Shares of artificial intelligence software company UiPath (PATH -0.49%) have been rallying off of lows in recent weeks, driven by better-than-expected third-quarter earnings and a general relief rally in the stock market. Nevertheless, with the stock down over 80% from all-time highs reached in 2021, UiPath has a lot of work to do.

The technology company has been hit hard by the bear market this year along with other early-pandemic darlings. Is the worst now over for UiPath, and is it time to buy now?

An earnings beat provides a glimmer of hope

For its 2023 fiscal third quarter (ended in October), UiPath announced revenue of $262.7 million, a 19% year-over-year increase, easily surpassing management's expectations for as much as $245 million from a few months ago. On an annualized recurring revenue (ARR) basis, revenue was up 36% year over year to $1.11 billion.

UiPath, based in Romania, has been hit especially hard by the bear market. A substantial number of its customers are in Europe, where the war in Ukraine and an ensuing energy crisis have businesses behaving extremely cautiously. Additionally, the U.S. dollar's value is on a record run due to the Federal Reserve's record interest rate hikes to try and get inflation under control. A stronger dollar lowers the value of UiPath's international sales. Excluding currency exchange headwinds, ARR would have been up 38%. 

In spite of a myriad of challenges, UiPath's library of robotic software solutions remains in demand among new and existing customers. Dollar-based net retention rate was 126% in Q3, implying that existing users spent 26% more with UiPath than last year. And total customer count was 10,650 at the end of the quarter compared to 9,630 a year ago.

All of this added up to an increase in 2023 full-fiscal-year guidance. Q4 revenue is expected to rise sequentially to at least $277 million. And full-year ARR is now expected to be at least $1.174 billion (versus $1.158 billion previously). Not bad at all.

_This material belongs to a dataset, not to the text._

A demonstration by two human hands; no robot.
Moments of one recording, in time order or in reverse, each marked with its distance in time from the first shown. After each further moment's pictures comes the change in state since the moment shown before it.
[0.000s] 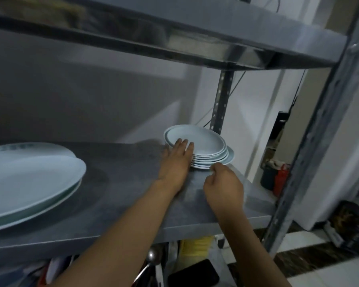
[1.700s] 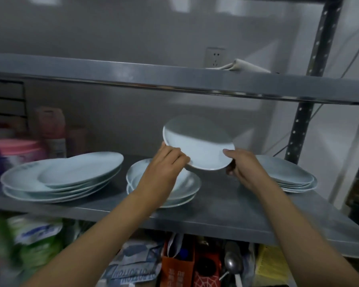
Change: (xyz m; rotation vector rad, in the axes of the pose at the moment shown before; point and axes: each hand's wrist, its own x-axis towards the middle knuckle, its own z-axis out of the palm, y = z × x) left_hand -0.200 -0.149 -0.232 0.173 0.549 0.234; right_hand 0.005 -0.205 -0.029 1.188 -0.557 0.181
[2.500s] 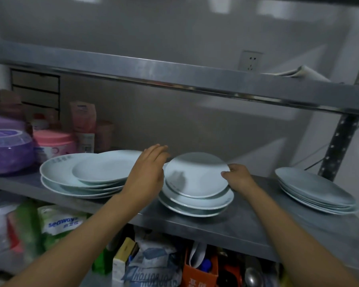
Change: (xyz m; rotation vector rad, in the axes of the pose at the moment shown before) left_hand -0.051 -0.088 -0.040 0.074 -0.228 -0.423; right_hand 0.040 0.053 0.085 -0.518 0.005 -0.010
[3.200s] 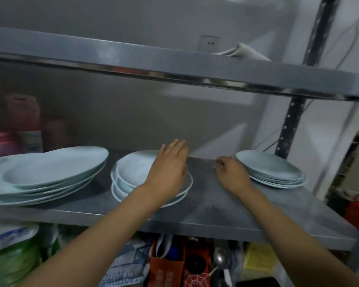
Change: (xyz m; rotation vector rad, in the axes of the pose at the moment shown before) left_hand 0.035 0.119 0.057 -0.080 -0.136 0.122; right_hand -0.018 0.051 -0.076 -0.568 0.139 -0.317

A few concerns still linger

Before getting back on the UiPath wagon, there are a few issues to bear in mind. First, though the company is making great progress working toward profitability, robust profits remain elusive by most metrics.

Profit Metric

Q3 Fiscal 2023

Q3 Fiscal 2022

Net income (loss)

($57.7 million)

($123 million)

Adjusted net income (loss)

$26.7 million

$2.1 million

Free cash flow

($24.1 million)

($7.7 million)

Data source: UiPath.

Without much in the way of meaningful net income, the market will likely continue to keep a skeptical eye on UiPath. Unfortunately, that's the sentiment we're dealing with these days, regardless of how promising this company's robotic software solutions are. Given the present bear market, I can't say UiPath is a top stock to buy on my list.

Nevertheless, if the company continues to make progress on its profit margins and can accelerate its growth once the economic storm clouds start to clear, this could be a long-term value. On an adjusted basis, UiPath has generated $0.05 per share over the last year. Companies like this that are beginning to turn the corner from loss- to profit-generating operations can put up some dramatic earnings increases. If the company can double its earnings in each of the next two years, shares could be undervalued right now.

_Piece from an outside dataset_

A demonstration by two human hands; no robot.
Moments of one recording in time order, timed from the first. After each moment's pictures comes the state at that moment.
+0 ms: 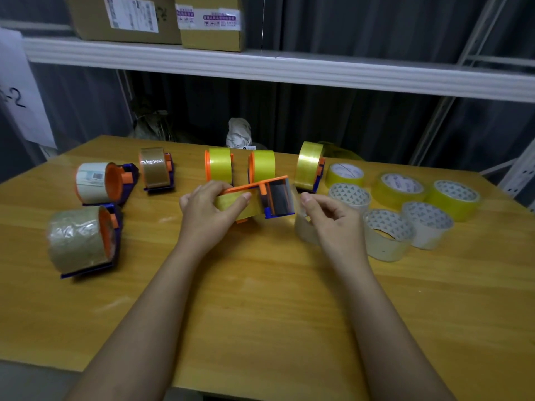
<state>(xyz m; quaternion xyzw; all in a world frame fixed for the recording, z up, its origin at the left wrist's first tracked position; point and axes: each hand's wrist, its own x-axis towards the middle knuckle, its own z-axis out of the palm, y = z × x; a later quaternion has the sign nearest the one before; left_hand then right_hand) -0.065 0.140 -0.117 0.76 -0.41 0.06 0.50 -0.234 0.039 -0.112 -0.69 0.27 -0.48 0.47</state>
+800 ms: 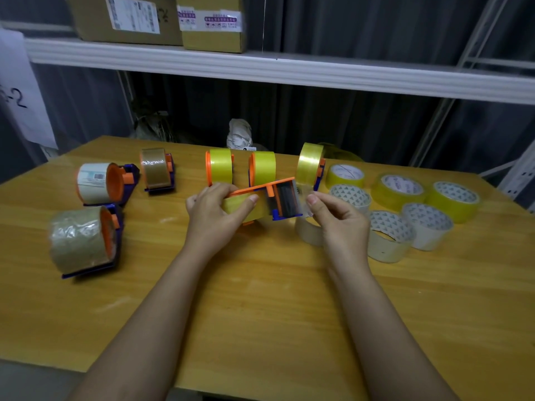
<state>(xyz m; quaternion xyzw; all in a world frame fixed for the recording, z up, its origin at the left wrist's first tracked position) -0.070 0.136 -0.122 0.75 -0.43 0.06 0.50 -0.231 0.042 -0.113 -0.58 0.30 -0.52 0.54</state>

At any rate, UiPath will first need to prove it's able to continue its expansion and get itself profitable. A recession is possible in 2023, making that task all the more difficult. The company isn't out of the woods yet. It's possible UiPath stock could sink back toward all-time lows again. However, if you are looking at the potential far down the road, it might be worth nibbling a little on this stock after it's been crushed in 2022.